BEGIN INFORMATION PROVIDED

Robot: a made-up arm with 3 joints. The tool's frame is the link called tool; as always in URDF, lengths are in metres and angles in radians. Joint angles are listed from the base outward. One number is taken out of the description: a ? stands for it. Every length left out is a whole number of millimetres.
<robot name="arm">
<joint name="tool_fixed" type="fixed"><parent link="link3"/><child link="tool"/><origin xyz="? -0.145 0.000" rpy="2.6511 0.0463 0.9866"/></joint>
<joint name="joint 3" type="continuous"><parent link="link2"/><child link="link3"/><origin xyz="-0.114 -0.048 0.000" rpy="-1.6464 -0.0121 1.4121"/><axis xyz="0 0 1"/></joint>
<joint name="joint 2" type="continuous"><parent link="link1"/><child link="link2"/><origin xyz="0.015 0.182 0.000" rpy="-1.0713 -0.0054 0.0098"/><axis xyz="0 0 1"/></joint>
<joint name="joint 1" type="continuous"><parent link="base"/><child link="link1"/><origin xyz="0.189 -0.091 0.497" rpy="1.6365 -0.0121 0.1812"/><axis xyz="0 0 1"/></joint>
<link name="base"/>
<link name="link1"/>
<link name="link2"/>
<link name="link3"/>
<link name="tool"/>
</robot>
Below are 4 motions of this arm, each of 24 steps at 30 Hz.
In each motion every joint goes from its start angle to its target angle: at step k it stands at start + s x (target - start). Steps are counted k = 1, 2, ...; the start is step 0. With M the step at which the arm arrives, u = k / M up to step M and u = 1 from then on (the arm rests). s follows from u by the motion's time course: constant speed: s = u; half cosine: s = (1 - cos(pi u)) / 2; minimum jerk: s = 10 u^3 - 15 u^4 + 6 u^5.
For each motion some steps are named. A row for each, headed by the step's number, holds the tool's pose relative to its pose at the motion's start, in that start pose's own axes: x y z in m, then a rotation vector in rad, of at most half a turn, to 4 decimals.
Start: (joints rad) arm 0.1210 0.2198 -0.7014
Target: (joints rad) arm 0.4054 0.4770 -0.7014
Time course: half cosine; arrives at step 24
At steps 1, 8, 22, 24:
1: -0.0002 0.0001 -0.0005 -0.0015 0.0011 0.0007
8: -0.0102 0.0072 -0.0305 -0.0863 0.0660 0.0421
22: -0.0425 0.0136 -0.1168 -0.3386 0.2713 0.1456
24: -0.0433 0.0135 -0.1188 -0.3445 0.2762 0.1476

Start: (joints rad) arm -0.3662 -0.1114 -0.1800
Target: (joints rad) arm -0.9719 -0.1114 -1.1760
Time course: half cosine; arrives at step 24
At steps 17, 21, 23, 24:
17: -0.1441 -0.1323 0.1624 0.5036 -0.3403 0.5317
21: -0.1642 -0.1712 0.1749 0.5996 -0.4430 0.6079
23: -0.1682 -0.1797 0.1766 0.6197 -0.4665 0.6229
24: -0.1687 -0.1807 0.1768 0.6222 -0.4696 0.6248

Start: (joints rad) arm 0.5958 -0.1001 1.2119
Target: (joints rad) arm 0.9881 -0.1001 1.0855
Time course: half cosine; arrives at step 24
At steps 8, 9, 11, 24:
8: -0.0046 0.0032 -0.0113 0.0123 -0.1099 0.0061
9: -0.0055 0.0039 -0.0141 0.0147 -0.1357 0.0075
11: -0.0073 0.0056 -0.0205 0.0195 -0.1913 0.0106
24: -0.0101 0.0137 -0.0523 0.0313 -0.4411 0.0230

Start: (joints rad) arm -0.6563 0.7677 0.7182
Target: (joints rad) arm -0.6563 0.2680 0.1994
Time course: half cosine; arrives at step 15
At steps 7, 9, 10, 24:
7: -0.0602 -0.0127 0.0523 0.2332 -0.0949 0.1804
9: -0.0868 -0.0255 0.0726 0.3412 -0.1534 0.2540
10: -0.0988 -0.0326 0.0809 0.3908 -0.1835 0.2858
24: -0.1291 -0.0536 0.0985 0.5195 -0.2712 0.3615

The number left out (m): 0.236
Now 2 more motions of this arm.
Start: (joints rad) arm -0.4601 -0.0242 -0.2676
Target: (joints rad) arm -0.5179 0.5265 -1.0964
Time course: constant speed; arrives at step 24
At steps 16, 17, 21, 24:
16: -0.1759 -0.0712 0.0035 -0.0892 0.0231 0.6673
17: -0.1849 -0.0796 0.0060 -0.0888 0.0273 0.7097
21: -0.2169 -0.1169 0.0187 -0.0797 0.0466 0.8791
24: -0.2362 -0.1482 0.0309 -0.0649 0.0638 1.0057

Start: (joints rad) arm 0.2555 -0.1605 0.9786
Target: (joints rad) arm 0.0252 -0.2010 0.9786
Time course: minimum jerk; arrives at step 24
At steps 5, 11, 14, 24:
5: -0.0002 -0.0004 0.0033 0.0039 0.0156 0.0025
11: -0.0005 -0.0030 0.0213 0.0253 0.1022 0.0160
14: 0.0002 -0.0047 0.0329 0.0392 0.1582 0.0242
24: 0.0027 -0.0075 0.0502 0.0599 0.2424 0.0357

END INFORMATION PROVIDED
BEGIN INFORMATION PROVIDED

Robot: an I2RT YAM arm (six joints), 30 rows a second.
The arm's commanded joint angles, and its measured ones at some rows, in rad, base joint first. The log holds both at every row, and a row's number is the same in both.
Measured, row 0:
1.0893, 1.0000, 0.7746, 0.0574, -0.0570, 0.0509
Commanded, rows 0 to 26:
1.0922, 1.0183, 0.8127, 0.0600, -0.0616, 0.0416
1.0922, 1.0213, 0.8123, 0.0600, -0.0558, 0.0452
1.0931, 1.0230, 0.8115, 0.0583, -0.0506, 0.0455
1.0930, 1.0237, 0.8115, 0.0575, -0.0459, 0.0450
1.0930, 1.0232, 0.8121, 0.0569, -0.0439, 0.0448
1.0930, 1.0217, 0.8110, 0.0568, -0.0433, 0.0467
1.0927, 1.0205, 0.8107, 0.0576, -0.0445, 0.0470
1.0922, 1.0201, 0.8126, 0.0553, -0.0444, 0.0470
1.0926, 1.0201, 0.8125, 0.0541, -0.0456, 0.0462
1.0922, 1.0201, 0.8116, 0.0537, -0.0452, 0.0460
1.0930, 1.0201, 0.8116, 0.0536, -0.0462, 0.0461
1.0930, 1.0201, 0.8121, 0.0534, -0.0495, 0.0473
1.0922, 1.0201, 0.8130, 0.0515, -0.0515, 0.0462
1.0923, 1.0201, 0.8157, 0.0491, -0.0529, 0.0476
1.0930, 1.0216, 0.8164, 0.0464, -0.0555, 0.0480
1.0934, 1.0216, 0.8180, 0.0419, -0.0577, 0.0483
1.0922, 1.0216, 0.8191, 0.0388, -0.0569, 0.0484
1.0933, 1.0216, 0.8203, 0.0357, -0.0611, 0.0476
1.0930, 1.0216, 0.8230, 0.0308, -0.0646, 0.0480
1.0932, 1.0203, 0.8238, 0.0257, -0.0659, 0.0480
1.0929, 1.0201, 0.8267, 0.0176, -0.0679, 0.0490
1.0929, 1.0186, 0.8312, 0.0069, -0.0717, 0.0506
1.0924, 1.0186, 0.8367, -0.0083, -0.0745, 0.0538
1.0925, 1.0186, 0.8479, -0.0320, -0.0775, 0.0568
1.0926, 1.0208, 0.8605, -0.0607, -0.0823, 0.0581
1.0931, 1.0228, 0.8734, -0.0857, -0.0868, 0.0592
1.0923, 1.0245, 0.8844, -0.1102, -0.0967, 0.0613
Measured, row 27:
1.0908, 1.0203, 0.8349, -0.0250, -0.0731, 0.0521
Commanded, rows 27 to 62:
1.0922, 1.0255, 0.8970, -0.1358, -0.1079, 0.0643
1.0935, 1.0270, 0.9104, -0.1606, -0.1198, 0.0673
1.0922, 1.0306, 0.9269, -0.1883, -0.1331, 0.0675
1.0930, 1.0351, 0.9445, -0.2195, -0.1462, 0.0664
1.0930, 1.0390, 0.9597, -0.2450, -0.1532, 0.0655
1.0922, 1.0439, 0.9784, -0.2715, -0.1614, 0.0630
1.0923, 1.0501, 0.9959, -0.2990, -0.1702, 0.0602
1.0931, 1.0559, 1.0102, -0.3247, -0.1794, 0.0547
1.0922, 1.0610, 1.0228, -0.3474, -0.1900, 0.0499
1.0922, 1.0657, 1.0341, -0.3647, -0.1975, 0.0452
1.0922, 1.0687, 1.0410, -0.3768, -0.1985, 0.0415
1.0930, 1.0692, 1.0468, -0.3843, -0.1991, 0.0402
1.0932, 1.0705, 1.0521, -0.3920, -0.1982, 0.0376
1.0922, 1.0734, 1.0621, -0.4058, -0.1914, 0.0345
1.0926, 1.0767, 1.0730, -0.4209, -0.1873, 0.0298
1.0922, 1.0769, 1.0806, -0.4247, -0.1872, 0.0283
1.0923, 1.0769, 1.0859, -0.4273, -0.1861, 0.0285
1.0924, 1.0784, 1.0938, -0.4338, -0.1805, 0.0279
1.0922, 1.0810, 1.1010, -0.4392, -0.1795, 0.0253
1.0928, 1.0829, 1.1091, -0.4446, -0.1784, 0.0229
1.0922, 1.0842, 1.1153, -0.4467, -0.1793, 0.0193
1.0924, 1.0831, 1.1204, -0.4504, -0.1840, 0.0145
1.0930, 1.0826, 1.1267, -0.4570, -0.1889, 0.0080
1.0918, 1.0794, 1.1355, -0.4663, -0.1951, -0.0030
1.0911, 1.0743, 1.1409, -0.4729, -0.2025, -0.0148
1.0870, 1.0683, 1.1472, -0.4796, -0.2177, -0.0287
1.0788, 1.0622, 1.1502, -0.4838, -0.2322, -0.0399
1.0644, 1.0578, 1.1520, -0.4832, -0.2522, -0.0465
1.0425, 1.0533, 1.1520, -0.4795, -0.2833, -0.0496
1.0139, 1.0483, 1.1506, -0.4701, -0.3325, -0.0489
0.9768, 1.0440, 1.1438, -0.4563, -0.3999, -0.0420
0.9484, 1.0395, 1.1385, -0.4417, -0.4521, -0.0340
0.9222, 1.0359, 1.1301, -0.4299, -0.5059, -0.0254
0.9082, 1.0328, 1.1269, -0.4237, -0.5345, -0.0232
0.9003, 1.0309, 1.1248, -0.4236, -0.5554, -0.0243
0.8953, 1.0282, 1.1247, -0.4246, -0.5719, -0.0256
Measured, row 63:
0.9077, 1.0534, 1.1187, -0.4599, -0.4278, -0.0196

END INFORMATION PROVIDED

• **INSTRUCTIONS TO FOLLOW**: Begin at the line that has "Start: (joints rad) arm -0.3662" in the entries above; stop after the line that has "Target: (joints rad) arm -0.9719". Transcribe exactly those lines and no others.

• **WRITTEN REPLY**:
Start: (joints rad) arm -0.3662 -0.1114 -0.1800
Target: (joints rad) arm -0.9719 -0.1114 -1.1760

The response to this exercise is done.